Mo., Kan. Universities Seek Out-of-State Students
KANSAS CITY, Mo. (AP) — Out-of-state students are becoming increasingly important at universities in Kansas and Missouri, which are searching for ways to offset rising costs and cuts in state funding for higher education.
About 35 percent of the University of Missouri’s freshmen this fall are from outside the state, more than double the 17 percent 10 years ago. And this year, for the first time, Missouri received more applications from other states than from Missouri residents.
An influx of nonresident students and applications from other states also has been recorded at the University of Kansas, Kansas State University and University of Missouri-Kansas City, The Kansas City Star reported Monday.
The universities are recruiting more out-of-state students in part because nonresident students typically pay at least twice as much in tuition as residents, which helps the schools’ operating budgets.

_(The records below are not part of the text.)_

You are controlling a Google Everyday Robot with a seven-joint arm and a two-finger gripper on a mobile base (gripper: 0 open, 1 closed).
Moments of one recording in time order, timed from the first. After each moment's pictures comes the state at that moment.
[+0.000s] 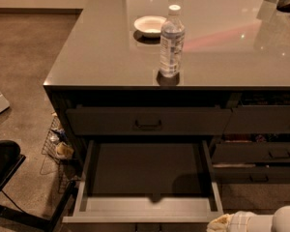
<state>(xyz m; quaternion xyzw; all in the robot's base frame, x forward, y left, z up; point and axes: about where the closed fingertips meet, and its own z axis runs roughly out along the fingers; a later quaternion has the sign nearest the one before) 0.305 -0.216 0.551 -0.51 0.82 0.11 0.23</state>
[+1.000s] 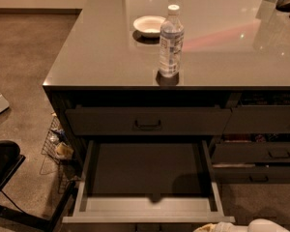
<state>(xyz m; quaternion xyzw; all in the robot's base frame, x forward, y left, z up) 0.320 -0.202 0.393 -0.45 0.83 0.19 0.26</state>
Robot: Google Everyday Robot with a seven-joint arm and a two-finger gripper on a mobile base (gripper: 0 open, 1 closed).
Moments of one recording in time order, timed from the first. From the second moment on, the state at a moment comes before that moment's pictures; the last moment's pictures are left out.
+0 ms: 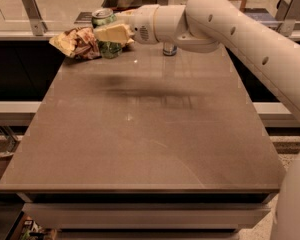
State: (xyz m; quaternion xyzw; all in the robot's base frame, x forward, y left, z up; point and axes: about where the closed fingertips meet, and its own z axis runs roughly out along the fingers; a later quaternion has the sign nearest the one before) arm 0.698 0.105 0.980 -0.45 0.62 0.33 0.55
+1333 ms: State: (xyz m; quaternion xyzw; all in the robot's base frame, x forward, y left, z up) arm 0.739 0.122 0.936 -0.41 0.63 0.32 0.57
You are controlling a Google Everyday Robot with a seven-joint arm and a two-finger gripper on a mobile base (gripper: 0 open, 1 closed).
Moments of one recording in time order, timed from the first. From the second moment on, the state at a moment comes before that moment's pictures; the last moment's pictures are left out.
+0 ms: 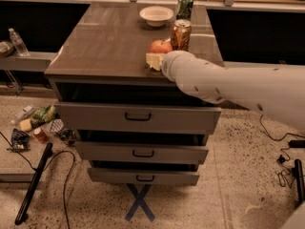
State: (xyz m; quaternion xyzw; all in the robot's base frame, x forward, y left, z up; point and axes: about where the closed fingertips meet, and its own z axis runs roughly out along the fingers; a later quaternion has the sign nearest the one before) arm 0.734 -0.046 0.848 -0.09 0.80 0.13 0.58
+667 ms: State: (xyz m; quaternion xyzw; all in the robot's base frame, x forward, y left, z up) arm 0.723 -0.077 0.833 -0.06 0.81 0.07 0.58
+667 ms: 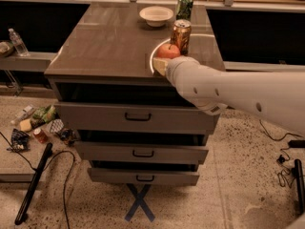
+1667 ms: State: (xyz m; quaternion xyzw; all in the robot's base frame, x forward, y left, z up) arm 0.708 -0.087 0.850 -0.08 0.81 0.03 0.59
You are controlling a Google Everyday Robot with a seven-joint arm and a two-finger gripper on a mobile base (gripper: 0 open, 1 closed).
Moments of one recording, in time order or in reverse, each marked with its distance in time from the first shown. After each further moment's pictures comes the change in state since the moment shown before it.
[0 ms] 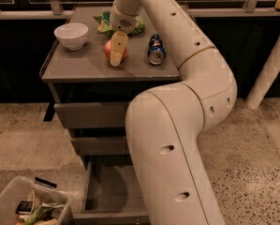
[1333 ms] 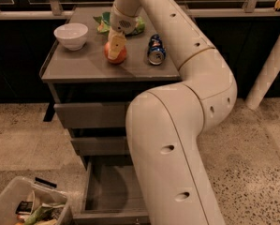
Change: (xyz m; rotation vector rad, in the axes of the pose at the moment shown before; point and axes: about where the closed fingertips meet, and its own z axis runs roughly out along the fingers) arm -0.002 -0.004 0.005 0.011 -0.007 0.000
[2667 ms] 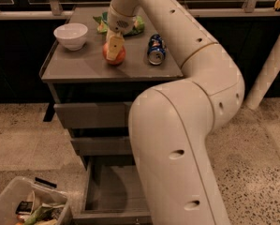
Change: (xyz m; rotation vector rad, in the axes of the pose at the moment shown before) arm -0.002 0.010 -0.007 -0.002 0.022 -0.010
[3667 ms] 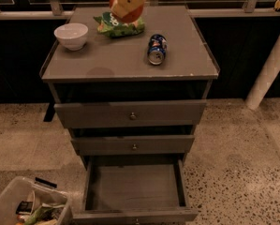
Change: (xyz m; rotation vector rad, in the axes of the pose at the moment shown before) arm -0.037 0.087 -0.227 0.442 -0.277 0.235
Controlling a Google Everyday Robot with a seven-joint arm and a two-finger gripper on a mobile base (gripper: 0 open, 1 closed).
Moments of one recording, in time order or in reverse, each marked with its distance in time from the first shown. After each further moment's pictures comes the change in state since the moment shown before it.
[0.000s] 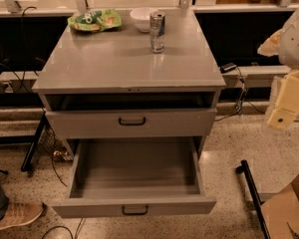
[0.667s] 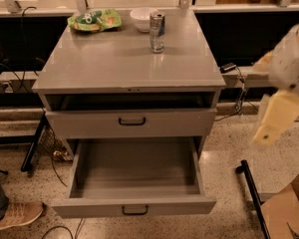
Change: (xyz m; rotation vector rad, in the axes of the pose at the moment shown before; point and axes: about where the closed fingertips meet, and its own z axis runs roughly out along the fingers) arm 0.002 0.015 0.030 -0.026 -0.032 0.064
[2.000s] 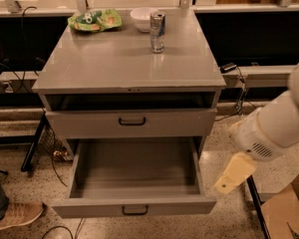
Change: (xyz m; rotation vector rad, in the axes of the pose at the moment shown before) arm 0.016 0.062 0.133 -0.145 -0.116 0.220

For example, tuition made up a quarter of Missouri’s operating budget 20 years ago. Today, it accounts for 60 percent. Tuition at Missouri for a state resident taking 14 credit hours is $9,272 a year. For an out-of-state or international student, it’s $22,440.

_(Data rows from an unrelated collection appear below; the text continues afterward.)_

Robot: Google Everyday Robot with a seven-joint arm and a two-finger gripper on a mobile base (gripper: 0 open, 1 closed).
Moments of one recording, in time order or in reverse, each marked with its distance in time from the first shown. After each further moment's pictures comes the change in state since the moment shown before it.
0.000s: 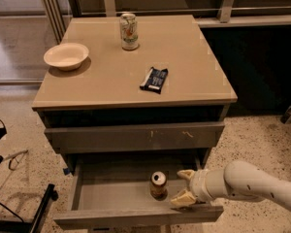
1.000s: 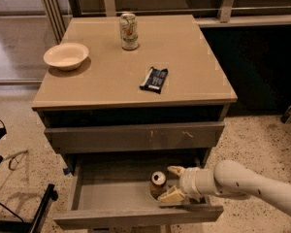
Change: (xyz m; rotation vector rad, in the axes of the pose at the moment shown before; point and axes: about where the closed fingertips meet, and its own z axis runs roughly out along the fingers) arm -0.022 -0.003 0.036 -0.022 -0.098 -0.018
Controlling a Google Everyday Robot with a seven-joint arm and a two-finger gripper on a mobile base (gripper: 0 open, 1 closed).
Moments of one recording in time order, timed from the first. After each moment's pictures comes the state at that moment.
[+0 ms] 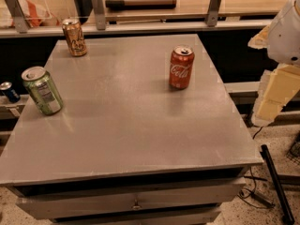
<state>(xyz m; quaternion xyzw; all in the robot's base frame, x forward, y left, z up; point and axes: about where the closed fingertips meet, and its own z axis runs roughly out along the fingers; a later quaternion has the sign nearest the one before) 0.438 -0.217 0.977 -0.60 0.78 -0.03 0.16</state>
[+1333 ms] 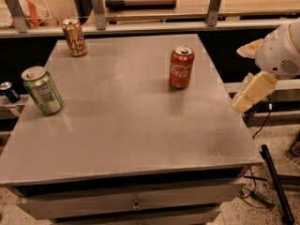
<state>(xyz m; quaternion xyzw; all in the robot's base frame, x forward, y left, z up) 0.500 -0.213 0.929 -0.55 0.78 0.07 0.29</state>
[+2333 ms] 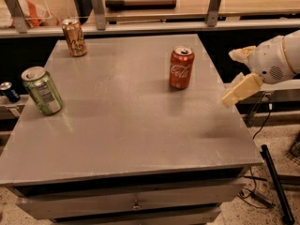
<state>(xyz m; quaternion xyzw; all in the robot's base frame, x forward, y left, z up) 0.541 -0.208 0.905 -0.51 0.76 0.16 0.37</state>
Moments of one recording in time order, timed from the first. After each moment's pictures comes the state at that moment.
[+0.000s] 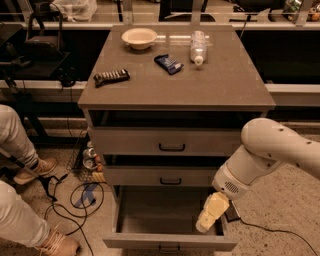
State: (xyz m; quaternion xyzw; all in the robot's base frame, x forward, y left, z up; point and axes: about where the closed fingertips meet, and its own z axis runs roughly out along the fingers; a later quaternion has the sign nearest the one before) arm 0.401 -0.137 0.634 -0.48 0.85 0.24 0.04
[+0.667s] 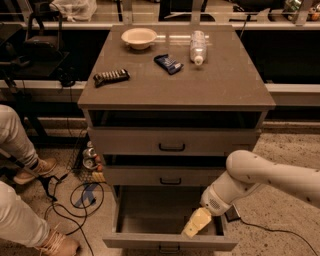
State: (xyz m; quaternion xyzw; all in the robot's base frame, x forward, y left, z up) arm 0.408 -0.113 0.514 -0.42 0.85 0.30 0.03
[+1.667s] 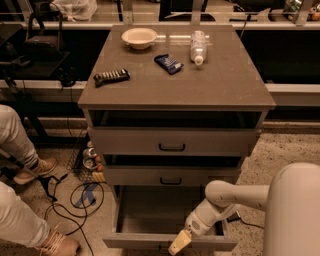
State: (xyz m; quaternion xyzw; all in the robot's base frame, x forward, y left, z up) arm 0.385 -0.074 0.346 -0.36 0.85 0.39 -0.06
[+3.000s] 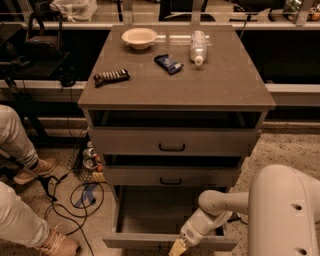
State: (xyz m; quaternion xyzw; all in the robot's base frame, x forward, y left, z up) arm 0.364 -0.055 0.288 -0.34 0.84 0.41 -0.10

“It helps us balance our budget,” Vice Provost Ann Korschgen said. “If we had not brought in more out-of-state students, maybe we would be laying off people. It’s extra millions of dollars. Huge.”

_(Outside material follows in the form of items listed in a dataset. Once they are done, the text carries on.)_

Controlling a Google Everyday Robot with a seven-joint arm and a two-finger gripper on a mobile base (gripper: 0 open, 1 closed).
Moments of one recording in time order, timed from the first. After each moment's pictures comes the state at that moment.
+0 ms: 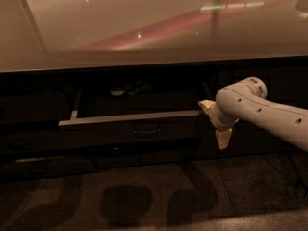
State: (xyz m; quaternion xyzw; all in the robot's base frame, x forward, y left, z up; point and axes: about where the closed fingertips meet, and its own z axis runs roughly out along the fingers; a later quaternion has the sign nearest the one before) arm 0.633 -0.242 0.610 -0.80 0.56 -0.15 0.12
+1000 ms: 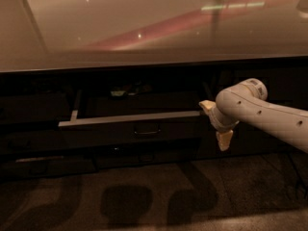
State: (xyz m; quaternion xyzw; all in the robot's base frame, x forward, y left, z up) arm 0.627 -0.245 0.607 -0.80 0.57 -0.15 0.12
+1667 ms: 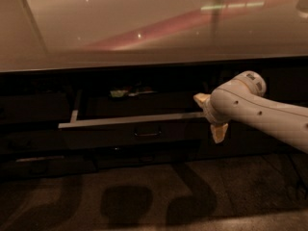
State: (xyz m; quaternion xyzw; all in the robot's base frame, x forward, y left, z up) arm 0.628 -0.216 0.659 -0.80 0.55 -0.20 0.15
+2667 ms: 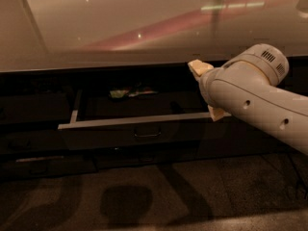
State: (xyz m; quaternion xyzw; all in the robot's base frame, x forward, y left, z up) arm 0.600 -0.169 0.820 -0.77 0.50 -0.32 0.22
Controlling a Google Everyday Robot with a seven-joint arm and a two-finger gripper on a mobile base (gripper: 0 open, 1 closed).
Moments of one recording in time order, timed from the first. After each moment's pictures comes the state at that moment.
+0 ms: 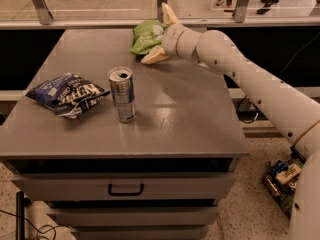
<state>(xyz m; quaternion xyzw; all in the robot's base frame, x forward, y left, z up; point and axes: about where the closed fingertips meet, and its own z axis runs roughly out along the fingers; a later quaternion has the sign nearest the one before) 0.824 0.010 0.904 -0.55 0.50 -0.07 0.66</state>
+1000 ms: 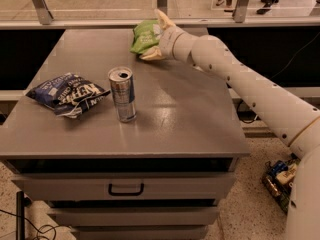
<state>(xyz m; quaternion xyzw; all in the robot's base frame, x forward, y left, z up) 0.832 0.013 0.898 -0.55 0.48 -0.11 0.67</state>
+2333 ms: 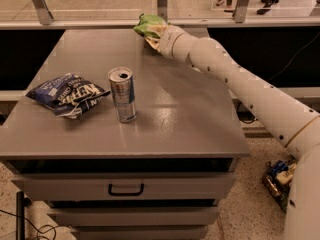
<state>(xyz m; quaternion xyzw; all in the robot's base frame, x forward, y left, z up) 0.839 0.014 0.902 -0.56 0.46 -0.15 0.68</state>
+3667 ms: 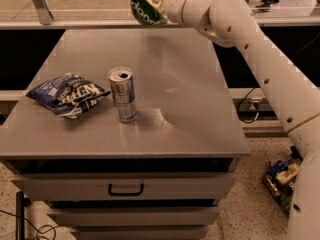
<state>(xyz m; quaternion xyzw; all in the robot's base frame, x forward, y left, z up) 0.814 0.017 1.032 -0.50 0.45 -0.01 0.73</state>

Missouri’s 10,634 out-of-state applications this year are up 2,300 from the previous year, Korschgen said. Overall, non-residents make up 30 percent of Missouri’s student body.
Nonresidents are becoming more important to Kansas colleges as well, where enrollment of in-state students at the state’s six public universities declined by 1.7 percent from 2005 to 2010. During the same time, out-of-state students increased by more than 25 percent, according to the Kansas Board of Regents.
The University of Kansas had more nonresident than resident applications this year.
“Out-of-state applications are up everywhere over the last three or four years,” said Matt Melvin, Kansas’ vice provost for enrollment management. “Applying online makes it easier for students to apply to six, sometimes a dozen, different schools.”
Out-of-state interest in Kansas State University also has been growing.
“We have experienced record applications and enrollment from out-of-state students for the last six years,” said Pat Bosco, vice president for student life and the dean of students at Kansas State. He said the university has increased its international undergraduate enrollment from 200 to about 600 over that time.
The University of Missouri-Kansas City has seen a 12.6 percent increase this year in applications from out-of-state students, not including those students from nearby Kansas counties, who pay in-state tuition. Over the past 10 years, Missouri-Kansas City’s student body has gone from 14 percent out of state and international to 33 percent.